Contracts often specify that the certificate of insurance provide for notice of cancellation to the certificate holder. The problem is that all “ISO standard” additional insured endorsements make no provision for cancellation notice to an additional insured. Perhaps acknowledging this, some contracts settle for the more hopeful “endeavor to” provide notice of cancellation provision.

Keep in mind that, unless the policy specifically provides for cancellation notice to the additional insured, the insurer is usually under no contractual obligation to provide such notice. Even if an attempt is voluntarily made, mistakes happen. In some cases, due to regulatory decree by the state department of insurance (New York is an example), a certificate of insurance cannot make a promise of notification unless notice of cancellation is provided for in the policy or endorsement.

Some organizations and government entities use their own certificates of insurance instead of the more standardized ACORD 25 – Certificate of Liability Insurance form. These may create problems for insurance agents because some states have laws or regulations prohibiting the use of such forms unless approved by the state department of insurance.

These forms may include wording implying coverages or rights that don’t actually exist under the policy, again violating the law in many states. These certificates may sometimes be almost exact duplicates of the “ACORD standard” form(s), creating copyright violation possibilities. They may also lack disclaimers designed to protect you and the issuer.

Be very wary of these non-ACORD certificates of insurance. Rely on your insurance agent for guidance on how to handle these forms. In many cases, they can be issued, but require referral to the insurance company which can cause delays. Again, it is important to involve your insurance agent in the process as soon as possible.


The construction contract may specify that certain coverages (e.g., completed operations) be provided or that certain exclusions (e.g., pollution liability) be removed. Because of the proliferation of defective workmanship claims in the construction industry, completed operations coverage may be difficult to procure at a reasonable cost. Most insurers are unwilling to remove certain exclusions such as pollution liability and the cost to purchase the coverage separately may be prohibitive.

Be sure to give your insurance agent ample time to search for the coverages required by your construction contracts. If coverage is available, you will want to include the premium costs in your contract bid. If coverages are not available, you may be able to negotiate such requirements from the contract or pursue another source of coverage.

It is not uncommon for your insurance agent to be unable to meet every requirement of the contract you’re being asked to sign, from the standpoint of coverages, policy rights, or completion of a certificate of insurance. The other party to the contract may then inform you that they can provide a list of agents who claim they can comply with the contractual requirements in full.

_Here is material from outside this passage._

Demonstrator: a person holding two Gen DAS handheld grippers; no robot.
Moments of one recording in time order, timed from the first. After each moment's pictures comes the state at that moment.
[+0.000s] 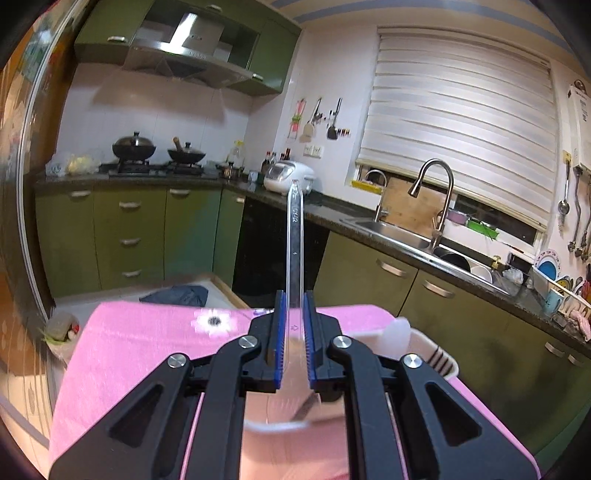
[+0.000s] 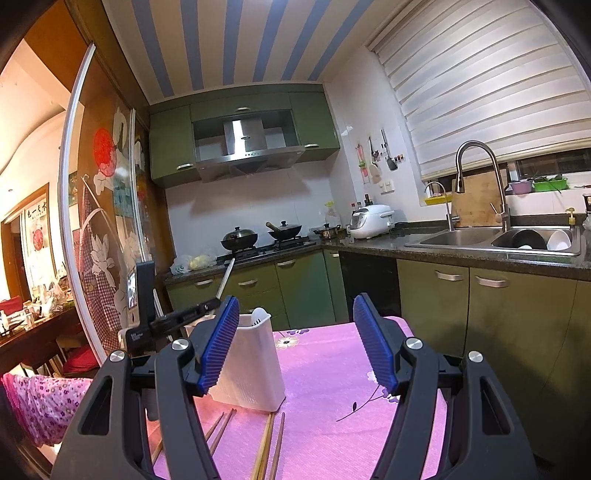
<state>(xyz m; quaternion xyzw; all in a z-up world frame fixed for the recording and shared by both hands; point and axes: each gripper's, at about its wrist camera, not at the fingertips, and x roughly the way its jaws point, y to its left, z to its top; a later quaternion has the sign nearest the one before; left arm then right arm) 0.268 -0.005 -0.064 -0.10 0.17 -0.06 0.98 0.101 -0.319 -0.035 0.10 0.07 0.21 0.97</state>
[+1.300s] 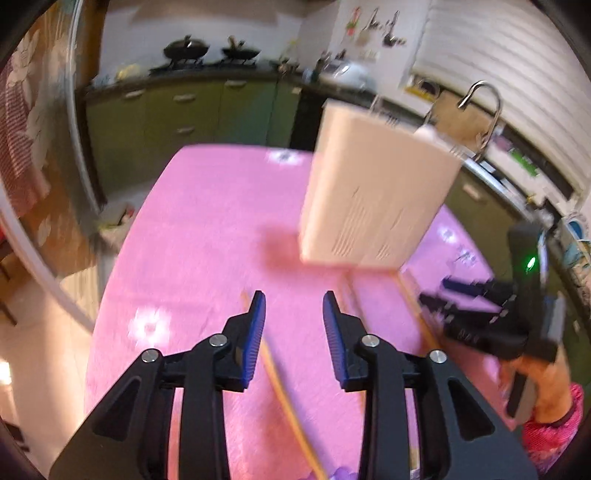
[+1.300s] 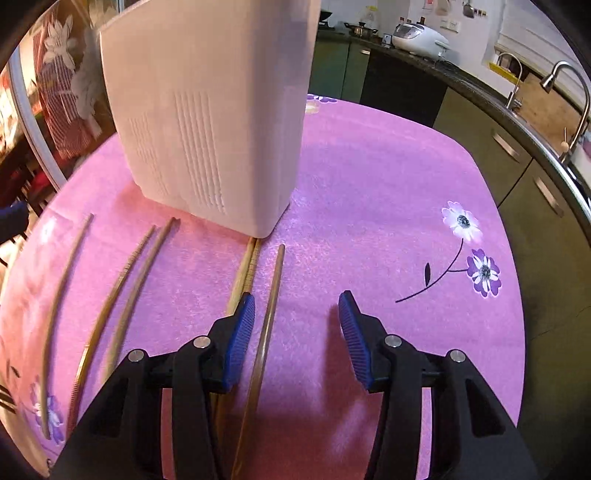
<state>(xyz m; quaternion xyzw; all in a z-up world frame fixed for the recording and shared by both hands) 0.128 0.012 -0.135 -0.11 0.39 0.02 0.91 0.258 -0.170 -0.184 -0.14 0.46 0.19 0.86</state>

While it’s possible that the person requesting the certificate is aware of agents who are better able to comply with their requests, be cognizant that fraud and misrepresentation with regard to certificates is not unheard of. If you are requiring certificates from subcontractors, be aware that bogus certificates do exist.

While it is rare, there are unfortunately some insurance agents who will issue certificates that do not accurately reflect coverages and policy terms just to allow a contractor to get a job and for them to keep their business. Since certificates are rarely legally enforceable against insurers or agents, you may be incurring significant liability if an inaccurate certificate is issued. It is important that you do business with insurance professionals in which you have great trust or that you verify the accuracy of the certificate.

As outlined in this discussion, the single best thing you can do in dealing with certificate of insurance requirements is to involve your insurance agent in the process as soon as possible. He or she can counsel you on how to best meet your insurance requirements and, if not possible in some instances, provide an explanation as to why something is difficult or impossible, often to the satisfaction of the requestor.